What this task involves: Only these lines are needed: the first line of the entries below through the line with "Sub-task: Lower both", each returned exactly.

Dataset entries:
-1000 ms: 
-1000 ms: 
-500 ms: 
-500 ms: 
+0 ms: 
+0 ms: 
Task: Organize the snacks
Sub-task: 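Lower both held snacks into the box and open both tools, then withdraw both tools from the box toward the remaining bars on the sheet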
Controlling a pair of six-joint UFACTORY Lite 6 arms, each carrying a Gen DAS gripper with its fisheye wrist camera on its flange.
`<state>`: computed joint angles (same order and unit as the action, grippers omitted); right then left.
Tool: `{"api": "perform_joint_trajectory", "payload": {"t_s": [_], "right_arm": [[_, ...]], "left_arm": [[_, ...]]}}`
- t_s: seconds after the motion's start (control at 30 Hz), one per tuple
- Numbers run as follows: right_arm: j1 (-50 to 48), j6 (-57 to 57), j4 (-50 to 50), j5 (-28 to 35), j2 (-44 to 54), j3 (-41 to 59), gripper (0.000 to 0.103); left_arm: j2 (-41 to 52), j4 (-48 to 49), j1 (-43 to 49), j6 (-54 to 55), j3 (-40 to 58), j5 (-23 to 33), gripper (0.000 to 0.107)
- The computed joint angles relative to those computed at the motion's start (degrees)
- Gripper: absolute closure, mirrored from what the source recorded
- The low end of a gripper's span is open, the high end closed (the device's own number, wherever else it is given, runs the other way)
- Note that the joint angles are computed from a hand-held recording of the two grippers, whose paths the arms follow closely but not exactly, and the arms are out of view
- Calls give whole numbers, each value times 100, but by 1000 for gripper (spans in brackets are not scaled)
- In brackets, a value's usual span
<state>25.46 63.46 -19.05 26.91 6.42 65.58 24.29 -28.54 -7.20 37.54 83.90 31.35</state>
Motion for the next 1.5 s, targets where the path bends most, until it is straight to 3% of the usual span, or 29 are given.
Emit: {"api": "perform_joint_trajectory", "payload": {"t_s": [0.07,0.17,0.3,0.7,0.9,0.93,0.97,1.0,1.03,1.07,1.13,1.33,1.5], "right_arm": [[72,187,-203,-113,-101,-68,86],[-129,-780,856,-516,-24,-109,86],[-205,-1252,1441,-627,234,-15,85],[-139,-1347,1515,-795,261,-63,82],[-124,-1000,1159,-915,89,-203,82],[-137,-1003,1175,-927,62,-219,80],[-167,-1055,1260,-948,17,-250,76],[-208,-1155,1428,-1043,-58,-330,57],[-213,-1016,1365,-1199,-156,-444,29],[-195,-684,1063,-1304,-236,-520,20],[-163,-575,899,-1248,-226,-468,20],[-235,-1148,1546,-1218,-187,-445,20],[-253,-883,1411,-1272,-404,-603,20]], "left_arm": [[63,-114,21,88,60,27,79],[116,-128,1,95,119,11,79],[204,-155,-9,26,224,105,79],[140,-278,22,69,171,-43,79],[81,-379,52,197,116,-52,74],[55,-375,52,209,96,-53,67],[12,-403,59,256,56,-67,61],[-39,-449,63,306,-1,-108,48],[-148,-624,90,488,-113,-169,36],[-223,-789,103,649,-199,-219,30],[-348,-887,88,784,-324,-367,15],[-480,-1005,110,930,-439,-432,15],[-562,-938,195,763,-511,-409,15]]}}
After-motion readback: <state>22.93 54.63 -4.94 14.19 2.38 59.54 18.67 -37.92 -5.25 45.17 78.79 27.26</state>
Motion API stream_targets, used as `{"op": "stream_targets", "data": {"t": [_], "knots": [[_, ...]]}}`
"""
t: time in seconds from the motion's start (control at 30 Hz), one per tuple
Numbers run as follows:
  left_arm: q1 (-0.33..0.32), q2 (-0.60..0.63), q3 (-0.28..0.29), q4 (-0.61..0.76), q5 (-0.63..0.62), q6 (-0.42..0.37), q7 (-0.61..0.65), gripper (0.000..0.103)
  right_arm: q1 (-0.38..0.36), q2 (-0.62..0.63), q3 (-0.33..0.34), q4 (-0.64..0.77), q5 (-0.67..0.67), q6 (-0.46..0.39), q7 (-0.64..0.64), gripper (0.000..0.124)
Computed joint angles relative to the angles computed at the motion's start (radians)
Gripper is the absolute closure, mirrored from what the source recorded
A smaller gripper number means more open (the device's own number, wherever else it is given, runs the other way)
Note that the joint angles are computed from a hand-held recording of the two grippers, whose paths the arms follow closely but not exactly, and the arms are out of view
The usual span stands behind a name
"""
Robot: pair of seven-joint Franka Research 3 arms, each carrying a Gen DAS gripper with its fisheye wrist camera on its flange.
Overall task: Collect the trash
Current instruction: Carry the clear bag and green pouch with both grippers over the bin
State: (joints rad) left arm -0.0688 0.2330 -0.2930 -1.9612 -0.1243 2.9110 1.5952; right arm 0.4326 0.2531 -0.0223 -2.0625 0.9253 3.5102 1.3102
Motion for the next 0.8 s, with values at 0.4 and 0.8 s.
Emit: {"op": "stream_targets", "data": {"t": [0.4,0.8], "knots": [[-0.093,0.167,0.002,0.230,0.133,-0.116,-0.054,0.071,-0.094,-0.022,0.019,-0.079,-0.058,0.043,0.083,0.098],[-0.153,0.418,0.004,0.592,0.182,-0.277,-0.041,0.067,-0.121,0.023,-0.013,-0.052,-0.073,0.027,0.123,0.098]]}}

Exercise answer:
-1000 ms: 
-1000 ms: 
-500 ms: 
-500 ms: 
+0 ms: 
+0 ms: 
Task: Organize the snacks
Sub-task: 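Lower both held snacks into the box and open both tools, then withdraw both tools from the box toward the remaining bars on the sheet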

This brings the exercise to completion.